#### EXERCISE
Filter the entries and keep only the lines where the string "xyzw" appears.

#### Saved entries
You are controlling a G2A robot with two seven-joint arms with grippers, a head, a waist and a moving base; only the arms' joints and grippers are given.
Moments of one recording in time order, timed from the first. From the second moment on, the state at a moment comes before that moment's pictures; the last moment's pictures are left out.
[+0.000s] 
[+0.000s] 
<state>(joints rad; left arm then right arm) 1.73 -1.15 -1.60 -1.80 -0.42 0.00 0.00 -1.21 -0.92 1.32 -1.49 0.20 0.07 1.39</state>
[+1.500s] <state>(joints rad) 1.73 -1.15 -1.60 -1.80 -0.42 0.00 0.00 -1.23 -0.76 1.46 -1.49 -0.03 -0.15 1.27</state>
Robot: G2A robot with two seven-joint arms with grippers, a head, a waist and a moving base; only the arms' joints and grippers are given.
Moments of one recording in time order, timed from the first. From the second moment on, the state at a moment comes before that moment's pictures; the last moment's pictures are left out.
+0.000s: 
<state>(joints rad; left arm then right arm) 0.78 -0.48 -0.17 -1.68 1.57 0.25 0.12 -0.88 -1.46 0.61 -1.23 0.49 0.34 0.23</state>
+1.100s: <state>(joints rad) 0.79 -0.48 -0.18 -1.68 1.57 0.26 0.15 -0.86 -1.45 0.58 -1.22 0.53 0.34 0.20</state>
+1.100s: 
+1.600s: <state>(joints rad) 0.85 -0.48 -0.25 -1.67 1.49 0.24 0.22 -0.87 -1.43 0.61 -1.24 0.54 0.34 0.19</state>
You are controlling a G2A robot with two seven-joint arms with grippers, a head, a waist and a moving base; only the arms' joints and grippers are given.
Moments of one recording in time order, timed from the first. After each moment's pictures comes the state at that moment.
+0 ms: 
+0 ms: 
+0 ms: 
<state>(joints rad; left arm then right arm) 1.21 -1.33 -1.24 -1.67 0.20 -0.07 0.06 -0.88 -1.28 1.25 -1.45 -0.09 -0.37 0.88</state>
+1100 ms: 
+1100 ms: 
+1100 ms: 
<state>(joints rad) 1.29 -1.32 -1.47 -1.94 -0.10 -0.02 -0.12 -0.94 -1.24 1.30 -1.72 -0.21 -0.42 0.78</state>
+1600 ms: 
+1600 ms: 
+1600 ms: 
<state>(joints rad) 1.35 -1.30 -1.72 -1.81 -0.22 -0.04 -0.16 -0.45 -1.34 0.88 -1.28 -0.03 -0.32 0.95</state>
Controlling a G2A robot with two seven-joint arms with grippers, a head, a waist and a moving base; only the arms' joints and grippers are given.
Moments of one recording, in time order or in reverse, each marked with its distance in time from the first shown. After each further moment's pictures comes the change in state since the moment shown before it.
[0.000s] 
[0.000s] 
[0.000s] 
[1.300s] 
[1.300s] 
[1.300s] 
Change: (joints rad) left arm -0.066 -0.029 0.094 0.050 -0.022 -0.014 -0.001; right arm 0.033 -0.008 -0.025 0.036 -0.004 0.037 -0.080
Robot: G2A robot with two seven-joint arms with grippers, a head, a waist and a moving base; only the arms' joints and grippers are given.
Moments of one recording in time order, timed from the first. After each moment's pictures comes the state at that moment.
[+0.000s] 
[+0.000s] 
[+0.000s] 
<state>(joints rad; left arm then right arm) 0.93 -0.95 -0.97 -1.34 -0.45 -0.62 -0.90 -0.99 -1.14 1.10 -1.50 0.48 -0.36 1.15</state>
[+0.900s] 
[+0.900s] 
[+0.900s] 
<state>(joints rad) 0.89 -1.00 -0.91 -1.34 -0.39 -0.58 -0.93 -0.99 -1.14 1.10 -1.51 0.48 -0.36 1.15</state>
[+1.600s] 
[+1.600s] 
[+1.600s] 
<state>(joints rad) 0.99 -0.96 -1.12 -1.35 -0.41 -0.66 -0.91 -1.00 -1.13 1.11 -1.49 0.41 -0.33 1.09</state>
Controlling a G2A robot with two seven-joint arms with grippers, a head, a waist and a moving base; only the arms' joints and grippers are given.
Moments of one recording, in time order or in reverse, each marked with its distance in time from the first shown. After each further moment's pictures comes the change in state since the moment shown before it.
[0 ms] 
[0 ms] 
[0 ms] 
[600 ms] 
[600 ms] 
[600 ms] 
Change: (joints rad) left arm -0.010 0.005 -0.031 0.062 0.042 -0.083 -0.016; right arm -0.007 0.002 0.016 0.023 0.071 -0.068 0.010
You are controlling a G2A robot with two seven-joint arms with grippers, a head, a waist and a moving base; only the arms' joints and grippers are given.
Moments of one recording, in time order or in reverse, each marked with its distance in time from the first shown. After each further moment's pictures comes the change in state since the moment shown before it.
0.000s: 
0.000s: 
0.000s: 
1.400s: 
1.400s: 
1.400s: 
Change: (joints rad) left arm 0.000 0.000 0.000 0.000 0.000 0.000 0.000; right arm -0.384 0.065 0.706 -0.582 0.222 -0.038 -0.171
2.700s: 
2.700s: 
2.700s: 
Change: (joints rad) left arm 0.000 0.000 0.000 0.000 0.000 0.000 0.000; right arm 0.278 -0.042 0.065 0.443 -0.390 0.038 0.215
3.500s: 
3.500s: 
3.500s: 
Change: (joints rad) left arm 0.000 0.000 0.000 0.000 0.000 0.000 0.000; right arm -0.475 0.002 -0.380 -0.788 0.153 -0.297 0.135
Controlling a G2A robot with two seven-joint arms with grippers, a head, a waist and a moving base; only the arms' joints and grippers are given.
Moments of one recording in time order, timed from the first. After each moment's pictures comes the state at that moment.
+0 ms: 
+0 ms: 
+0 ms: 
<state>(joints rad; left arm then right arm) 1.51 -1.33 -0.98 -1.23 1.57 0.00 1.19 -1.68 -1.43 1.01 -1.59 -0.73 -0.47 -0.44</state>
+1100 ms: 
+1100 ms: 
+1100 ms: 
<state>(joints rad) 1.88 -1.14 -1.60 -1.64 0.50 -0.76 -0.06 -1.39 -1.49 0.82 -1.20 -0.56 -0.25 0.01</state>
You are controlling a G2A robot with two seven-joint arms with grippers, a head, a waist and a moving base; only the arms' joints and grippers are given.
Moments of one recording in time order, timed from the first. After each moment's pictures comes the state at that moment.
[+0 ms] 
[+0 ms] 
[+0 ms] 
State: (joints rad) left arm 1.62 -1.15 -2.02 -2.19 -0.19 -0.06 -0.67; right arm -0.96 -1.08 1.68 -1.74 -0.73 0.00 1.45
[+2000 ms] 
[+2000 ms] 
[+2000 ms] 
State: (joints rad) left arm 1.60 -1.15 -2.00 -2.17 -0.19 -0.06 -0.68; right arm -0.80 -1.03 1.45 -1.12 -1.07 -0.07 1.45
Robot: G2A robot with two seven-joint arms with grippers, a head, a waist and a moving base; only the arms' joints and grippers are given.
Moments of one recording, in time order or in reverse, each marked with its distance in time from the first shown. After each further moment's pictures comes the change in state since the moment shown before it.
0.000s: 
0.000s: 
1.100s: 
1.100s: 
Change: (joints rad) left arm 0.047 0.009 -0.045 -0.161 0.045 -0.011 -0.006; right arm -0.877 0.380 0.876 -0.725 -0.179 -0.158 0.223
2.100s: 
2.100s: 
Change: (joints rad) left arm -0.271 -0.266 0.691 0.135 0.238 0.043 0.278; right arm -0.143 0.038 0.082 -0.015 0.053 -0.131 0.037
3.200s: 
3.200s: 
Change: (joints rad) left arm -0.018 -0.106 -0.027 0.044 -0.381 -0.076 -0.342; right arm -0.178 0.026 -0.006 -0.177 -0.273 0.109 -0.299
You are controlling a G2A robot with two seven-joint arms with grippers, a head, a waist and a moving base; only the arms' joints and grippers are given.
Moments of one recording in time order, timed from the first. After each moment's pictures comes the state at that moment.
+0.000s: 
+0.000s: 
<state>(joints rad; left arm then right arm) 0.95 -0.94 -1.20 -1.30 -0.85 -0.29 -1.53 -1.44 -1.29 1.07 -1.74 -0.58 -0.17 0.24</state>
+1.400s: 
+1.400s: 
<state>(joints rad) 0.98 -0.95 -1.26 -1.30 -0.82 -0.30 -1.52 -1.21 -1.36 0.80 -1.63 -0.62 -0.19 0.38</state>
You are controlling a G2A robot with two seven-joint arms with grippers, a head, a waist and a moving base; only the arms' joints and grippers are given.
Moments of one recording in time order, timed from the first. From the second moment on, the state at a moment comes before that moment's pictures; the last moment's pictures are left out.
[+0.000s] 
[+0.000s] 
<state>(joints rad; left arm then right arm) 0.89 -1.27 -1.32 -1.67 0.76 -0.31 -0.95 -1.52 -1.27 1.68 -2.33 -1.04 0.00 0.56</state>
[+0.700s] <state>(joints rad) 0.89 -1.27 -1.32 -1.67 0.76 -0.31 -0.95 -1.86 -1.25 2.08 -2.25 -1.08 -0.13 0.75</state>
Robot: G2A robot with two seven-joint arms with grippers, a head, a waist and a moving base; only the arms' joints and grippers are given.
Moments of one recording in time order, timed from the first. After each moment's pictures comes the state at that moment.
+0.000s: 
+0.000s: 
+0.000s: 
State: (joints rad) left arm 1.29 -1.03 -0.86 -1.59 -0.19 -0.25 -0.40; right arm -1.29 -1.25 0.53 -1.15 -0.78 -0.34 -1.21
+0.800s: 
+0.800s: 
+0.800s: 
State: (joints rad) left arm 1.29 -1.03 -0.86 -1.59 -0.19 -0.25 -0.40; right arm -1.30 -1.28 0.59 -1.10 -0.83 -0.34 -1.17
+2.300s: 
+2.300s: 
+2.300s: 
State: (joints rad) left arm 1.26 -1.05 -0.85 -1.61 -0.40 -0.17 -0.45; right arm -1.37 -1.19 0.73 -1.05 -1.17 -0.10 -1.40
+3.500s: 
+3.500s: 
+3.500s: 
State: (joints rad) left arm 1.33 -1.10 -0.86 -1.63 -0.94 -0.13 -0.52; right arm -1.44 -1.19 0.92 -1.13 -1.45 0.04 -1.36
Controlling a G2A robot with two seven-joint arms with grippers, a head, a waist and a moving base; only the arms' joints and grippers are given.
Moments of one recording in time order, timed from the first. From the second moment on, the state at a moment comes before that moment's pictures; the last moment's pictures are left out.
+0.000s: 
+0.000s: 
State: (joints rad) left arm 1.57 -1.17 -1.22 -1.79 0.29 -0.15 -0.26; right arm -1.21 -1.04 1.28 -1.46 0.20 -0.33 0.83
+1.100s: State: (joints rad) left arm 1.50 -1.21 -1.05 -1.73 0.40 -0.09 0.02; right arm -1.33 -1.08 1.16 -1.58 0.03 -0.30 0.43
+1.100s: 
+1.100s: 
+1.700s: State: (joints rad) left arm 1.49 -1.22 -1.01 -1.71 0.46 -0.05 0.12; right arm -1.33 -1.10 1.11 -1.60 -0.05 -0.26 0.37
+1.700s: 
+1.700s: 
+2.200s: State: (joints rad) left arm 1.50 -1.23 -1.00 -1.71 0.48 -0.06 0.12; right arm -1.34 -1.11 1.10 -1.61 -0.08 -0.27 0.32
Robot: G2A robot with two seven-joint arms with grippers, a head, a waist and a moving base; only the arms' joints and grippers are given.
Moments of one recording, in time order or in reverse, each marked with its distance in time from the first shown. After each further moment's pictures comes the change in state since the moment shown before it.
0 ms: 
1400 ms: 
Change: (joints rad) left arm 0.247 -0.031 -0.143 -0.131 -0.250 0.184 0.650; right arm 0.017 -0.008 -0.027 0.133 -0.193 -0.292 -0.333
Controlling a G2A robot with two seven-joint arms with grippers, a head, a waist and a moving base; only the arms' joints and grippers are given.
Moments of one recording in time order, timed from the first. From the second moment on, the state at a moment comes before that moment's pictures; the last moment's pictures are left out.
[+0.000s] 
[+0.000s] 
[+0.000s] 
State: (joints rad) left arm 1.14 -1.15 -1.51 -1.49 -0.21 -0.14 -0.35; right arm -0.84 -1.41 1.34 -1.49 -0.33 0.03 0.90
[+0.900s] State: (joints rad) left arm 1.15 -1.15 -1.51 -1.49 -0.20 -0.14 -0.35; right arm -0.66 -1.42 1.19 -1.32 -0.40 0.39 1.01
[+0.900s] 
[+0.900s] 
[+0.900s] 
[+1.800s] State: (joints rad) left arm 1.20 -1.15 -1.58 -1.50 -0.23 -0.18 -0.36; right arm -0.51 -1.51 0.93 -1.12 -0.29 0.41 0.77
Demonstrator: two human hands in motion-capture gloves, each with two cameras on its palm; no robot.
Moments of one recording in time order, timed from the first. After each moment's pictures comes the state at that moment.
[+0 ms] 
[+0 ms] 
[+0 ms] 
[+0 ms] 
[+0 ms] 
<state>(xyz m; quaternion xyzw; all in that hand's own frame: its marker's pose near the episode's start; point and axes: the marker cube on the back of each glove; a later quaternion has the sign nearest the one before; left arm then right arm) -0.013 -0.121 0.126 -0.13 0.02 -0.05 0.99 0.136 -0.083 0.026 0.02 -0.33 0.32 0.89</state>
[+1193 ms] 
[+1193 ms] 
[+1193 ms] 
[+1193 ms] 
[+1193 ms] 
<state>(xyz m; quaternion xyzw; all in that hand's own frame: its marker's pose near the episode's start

#### OUTPUT OF THE TASK
<state>(xyz m; quaternion xyzw; all in that hand's own frame: its marker's pose near the episode's start; point and axes: the marker cube on the back of each glove; a later quaternion has the sign nearest the one before; left arm then right arm) -0.013 -0.121 0.126 -0.13 0.02 -0.05 0.99 0.136 -0.083 0.026 0.02 -0.33 0.32 0.89</state>
<state>(xyz m; quaternion xyzw; all in that hand's own frame: its marker's pose near the episode's start

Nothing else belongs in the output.